I have a very large array of ~30M objects approximately 80bytes apiece – that's ~2.2GB for those following along – stored on the disk. The actual size of each object varies a little because each one has a QMap<quint32, QVariant>
child.
Unpacking those objects from raw data is expensive, so I've implemented a multithreaded read operation that pulls a few MB from disk sequentially and then passes each raw data block to a thread to get unpacked in parallel via QtConcurrent
. My objects are created (via new
) on the heap inside the working threads and then passed back to the main thread for the next step. Upon completion, these objects are deleted on the main thread.
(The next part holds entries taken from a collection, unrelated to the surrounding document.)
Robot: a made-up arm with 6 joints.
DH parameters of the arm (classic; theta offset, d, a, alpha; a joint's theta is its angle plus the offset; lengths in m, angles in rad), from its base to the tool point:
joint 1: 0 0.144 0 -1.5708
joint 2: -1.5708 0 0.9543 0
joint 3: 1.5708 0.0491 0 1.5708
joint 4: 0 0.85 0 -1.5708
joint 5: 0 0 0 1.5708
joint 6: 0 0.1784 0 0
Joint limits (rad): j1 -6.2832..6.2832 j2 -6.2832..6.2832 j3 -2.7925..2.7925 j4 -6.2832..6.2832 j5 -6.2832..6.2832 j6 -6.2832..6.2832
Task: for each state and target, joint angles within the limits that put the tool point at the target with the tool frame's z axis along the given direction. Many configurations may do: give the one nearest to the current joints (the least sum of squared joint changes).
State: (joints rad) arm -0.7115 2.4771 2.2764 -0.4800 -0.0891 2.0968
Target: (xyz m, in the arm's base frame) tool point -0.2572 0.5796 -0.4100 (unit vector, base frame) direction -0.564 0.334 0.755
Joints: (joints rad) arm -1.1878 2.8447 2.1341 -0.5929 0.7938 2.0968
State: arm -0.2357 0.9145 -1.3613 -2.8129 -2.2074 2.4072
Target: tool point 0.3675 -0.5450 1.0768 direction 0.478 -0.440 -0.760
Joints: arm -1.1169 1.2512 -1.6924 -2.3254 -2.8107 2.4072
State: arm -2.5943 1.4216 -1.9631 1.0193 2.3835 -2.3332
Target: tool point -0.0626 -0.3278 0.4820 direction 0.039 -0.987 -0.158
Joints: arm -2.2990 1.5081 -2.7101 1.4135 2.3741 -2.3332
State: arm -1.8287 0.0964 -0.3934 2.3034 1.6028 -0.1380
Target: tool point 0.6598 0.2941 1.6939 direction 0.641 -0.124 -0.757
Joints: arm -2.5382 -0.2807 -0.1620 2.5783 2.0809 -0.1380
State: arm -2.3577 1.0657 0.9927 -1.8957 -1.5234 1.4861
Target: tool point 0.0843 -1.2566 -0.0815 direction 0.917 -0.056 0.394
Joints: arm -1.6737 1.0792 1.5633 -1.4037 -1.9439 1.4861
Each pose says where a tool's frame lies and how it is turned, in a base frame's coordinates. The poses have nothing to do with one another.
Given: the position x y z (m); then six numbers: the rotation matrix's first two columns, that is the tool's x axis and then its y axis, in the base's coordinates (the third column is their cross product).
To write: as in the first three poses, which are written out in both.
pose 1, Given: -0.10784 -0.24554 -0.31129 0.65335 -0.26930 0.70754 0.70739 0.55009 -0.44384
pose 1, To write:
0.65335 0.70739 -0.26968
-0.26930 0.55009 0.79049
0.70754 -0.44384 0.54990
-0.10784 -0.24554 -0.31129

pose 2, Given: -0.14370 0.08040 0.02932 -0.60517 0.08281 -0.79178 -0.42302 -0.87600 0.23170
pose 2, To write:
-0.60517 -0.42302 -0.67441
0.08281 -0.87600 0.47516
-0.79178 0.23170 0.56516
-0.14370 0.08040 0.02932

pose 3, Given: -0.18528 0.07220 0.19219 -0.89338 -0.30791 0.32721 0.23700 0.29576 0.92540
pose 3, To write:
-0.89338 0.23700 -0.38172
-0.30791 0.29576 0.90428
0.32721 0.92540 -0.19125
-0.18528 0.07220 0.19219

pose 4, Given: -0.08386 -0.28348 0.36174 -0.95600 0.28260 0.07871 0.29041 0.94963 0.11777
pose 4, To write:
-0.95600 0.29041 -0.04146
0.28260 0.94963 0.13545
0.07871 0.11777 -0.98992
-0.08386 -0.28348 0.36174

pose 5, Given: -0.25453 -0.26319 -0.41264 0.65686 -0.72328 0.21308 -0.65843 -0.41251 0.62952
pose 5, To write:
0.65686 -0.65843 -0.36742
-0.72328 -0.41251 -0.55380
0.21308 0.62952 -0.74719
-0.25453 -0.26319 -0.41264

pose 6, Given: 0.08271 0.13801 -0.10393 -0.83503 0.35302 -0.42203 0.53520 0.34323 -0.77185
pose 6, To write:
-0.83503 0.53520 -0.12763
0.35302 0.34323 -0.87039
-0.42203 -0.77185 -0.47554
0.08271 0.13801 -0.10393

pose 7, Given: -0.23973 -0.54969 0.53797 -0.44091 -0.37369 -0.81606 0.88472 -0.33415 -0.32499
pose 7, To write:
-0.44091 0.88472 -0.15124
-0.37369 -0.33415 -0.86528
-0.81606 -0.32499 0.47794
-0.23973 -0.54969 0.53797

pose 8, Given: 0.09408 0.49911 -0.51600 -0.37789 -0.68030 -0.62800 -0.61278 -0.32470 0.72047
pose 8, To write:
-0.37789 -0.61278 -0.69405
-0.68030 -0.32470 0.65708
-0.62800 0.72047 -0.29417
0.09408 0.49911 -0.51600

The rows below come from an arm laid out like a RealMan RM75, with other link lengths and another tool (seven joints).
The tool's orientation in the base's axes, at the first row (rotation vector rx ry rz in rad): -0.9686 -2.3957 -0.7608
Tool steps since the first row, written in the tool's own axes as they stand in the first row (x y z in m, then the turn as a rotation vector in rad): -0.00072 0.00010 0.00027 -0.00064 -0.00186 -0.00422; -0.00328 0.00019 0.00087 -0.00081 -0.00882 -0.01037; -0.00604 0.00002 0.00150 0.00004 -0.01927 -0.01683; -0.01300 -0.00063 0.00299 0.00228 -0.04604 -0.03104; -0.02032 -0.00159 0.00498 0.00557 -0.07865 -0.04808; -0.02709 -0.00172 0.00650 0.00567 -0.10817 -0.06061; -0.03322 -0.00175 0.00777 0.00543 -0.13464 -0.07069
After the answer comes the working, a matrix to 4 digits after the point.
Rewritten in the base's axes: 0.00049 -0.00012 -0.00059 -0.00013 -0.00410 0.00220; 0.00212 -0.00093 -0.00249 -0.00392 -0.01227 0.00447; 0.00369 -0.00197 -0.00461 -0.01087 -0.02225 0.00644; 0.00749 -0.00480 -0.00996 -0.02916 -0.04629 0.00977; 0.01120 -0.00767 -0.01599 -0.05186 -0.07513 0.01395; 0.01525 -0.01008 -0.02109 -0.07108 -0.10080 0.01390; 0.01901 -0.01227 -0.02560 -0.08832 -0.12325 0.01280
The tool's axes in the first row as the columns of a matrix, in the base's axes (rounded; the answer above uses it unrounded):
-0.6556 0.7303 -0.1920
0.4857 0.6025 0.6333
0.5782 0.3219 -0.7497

In a single-threaded environment, this deallocation is relatively fast (~4-5 seconds). However, when multithreaded on 4 threads this deallocation is incredibly slow (~26-36 seconds). Profiling this with Very Sleepy indicates that the slowdown is in MSVCR100 free
, so it's the deallocation itself that is slow.
Searching around SO suggests that allocating and deallocating on different threads is safe. What is the source of the slowdown, and what can I do about it?
Edit: Some sample code communicating the idea of what's going on: For the sake of troubleshooting, I have completely removed the disk IO from this example and simply create the objects and then delete them.
class MyObject
{
public:
MyObject() { /* set defaults... irrelevant here */}
~MyObject() {}
QMap<quint32, QVariant> map;
//...other members
}
//...
QList<MyObject*> results;
/* set up the mapped lambda functor (QtConcurrent reqs std::function if returning) */
std::function<QList<MyObject*>(quint64 chunksize)>
importMap = [](quint64 chunksize) -> QList<MyObject*>
{
QList<MyObject*> objs;
for(int i = 0; i < chunksize; ++i)
{
MyObject* obj = new MyObject();
obj->map.insert(0, 1); //ran with and without the map insertions
obj->map.insert(1, 2);
objs.append(obj);
}
return objs;
}; //end import map lambda
/* set up the reduce lambda functor */
auto importReduce = [&results](bool& /*noreturn*/, const QList<MyObject*> chunkimported)
{
results.append(chunkimported);
}; //end import reduce lambda
/* chunk up the data for import */
quint64 totalcount = 31833986;
quint64 chunksize = 500000;
QList<quint64> chunklist;
while(totalcount >= chunksize)
{
totalcount -= chunksize;
chunklist.append(chunksize);
}
if(totalcount > 0)
chunklist.append(totalcount);
/* create the objects concurrently */
QThreadPool::globalInstance()->setMaxThreadCount(1); //4 for multithreaded run
QElapsedTimer tnew; tnew.start();
QtConcurrent::mappedReduced<bool>(chunklist, importMap, importReduce, QtConcurrent::OrderedReduce | QtConcurrent::SequentialReduce);
qDebug("DONE NEW %f", double(tnew.elapsed())/1000.0);
//do stuff with the objects here
/* delete the objects */
QElapsedTimer tdelete; tdelete.start();
qDeleteAll(results);
qDebug("DONE DELETE %f", double(tdelete.elapsed())/1000.0);
Here are the results with and without inserting data to MyObject::map, and with 1 or 4 threads available to QtConcurrent:
- 1 Thread:
tnew
= 2.7 seconds;tdelete
= 1.1 seconds - 4 Threads:
tnew
= 1.8 seconds;tdelete
= 2.7 seconds - 1 Thread + QMap:
tnew
= 8.6 seconds;tdelete
= 4.6 seconds - 4 Threads + QMap:
tnew
= 4.0 seconds;tdelete
= 48.1 seconds
In both scenarios it takes significantly longer to delete the objects when they were created in parallel on 4 threads vs. in serial on 1 thread, which was further exacerbated by inserting to QMap in parallel.